▶ WHAT THE EXERCISE ASKS:
With the pictures excluded, retype the records that follow exactly.

Top of STORED DATA

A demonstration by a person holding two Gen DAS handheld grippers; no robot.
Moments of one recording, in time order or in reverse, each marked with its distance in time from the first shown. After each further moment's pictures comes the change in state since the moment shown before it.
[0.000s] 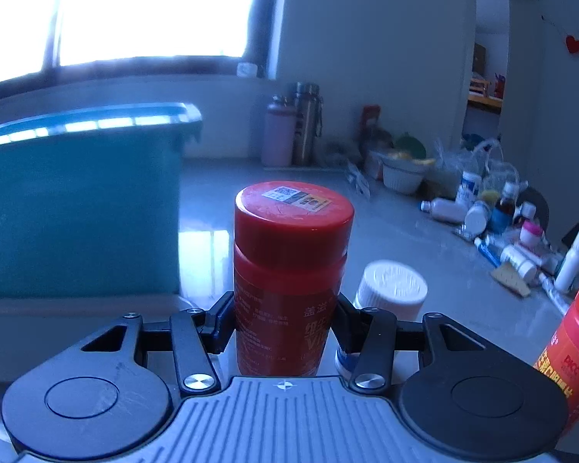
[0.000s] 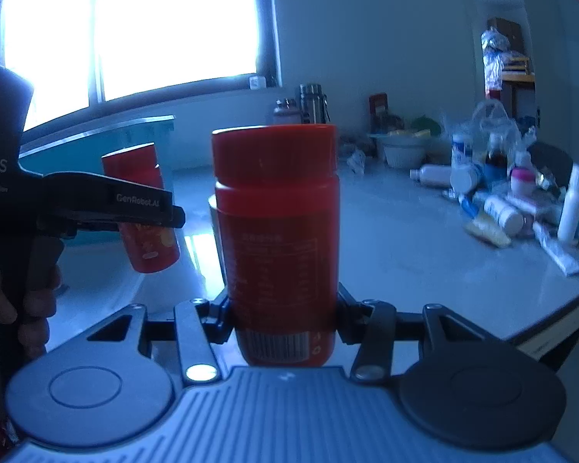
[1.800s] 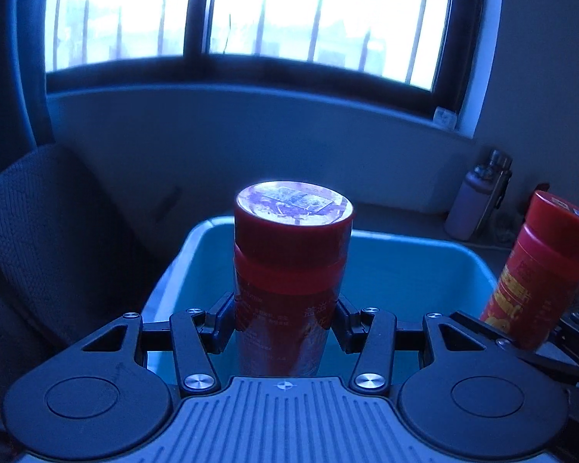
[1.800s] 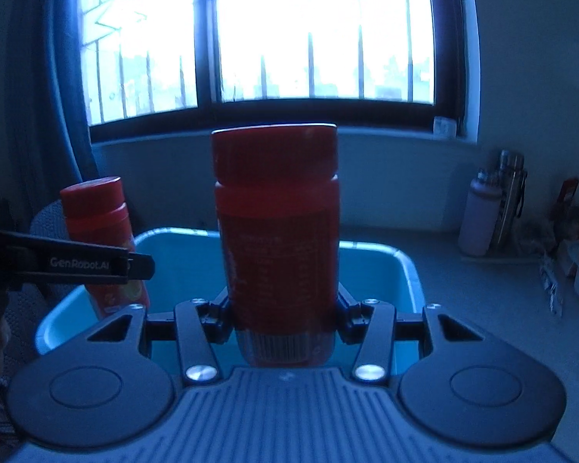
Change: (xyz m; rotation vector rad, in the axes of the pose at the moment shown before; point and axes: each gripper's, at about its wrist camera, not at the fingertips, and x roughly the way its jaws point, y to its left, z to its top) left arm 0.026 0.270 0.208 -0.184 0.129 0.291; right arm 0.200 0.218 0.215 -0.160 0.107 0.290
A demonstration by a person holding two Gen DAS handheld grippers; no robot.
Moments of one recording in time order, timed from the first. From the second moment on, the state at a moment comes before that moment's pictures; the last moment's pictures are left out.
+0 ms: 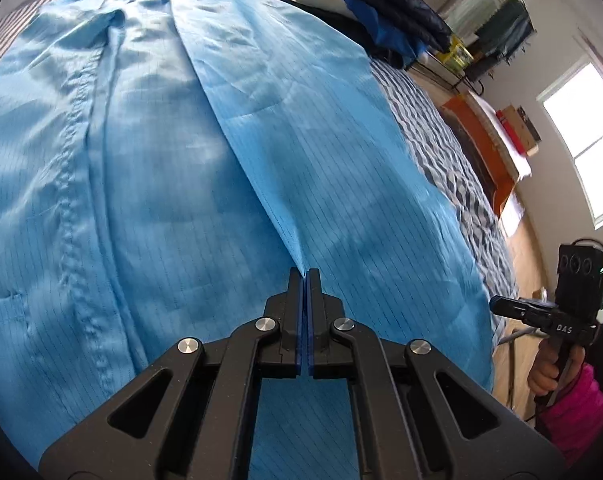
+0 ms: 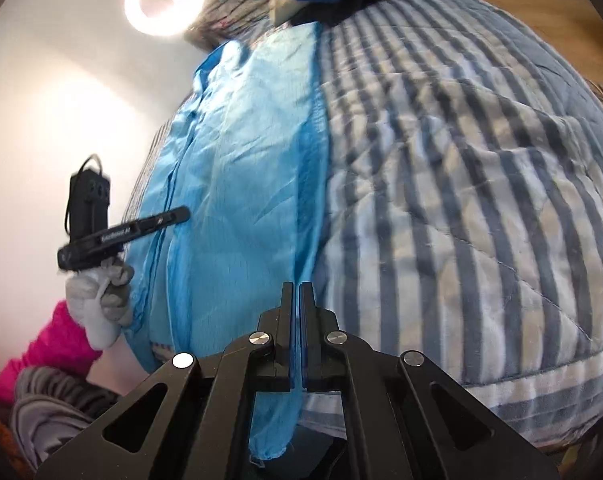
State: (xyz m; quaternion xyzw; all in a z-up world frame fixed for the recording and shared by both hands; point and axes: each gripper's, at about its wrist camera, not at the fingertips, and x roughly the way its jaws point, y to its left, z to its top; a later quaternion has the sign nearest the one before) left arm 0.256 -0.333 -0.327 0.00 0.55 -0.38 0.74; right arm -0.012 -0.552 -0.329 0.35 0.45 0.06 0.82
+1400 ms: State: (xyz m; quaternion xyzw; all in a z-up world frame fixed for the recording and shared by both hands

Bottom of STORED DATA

▶ TASK SOLUTION:
A demonstration by a person holding two Gen DAS handheld grippers; no robot.
Moments of one recording, in time order or in reverse, each marked with its distance in time from the first shown. After each further moment's pictures comes the change in state since the moment shown before it.
[0.000s] 
[0.000s] 
[1.800s] 
[1.800s] 
Change: (xyz m; rotation vector rad, in the axes of the pose at the moment shown before; point and axes: each gripper's, at about its wrist camera, not at the fingertips, and x roughly the way its jaws point, y to its left, z to its top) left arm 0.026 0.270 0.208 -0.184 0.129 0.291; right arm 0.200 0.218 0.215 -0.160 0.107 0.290
A demonstration by a person holding two Gen DAS handheld grippers; no robot.
Moments of one recording in time order, timed from the first. From the second moment on, the state at a moment comes before that moment's pictures; the last moment's pictures are left out.
+0 ms: 
+0 ms: 
State: (xyz m; quaternion xyzw; all in a z-up world frame fixed for the recording and shared by both hands; point and axes: each gripper's, at about its wrist camera, not at the fingertips, and x roughly the way its jaws point, y to its left, z to its top; a later quaternion has the sign nearest the one before) left arm 0.256 -0.333 -0.327 0.00 0.55 -0.38 0.74; right arm -0.012 -0.552 -0.329 0.35 0.45 0.06 0.82
+1400 ms: State: (xyz m; quaternion xyzw; all in a z-up world frame fixed for the recording and shared by both hands

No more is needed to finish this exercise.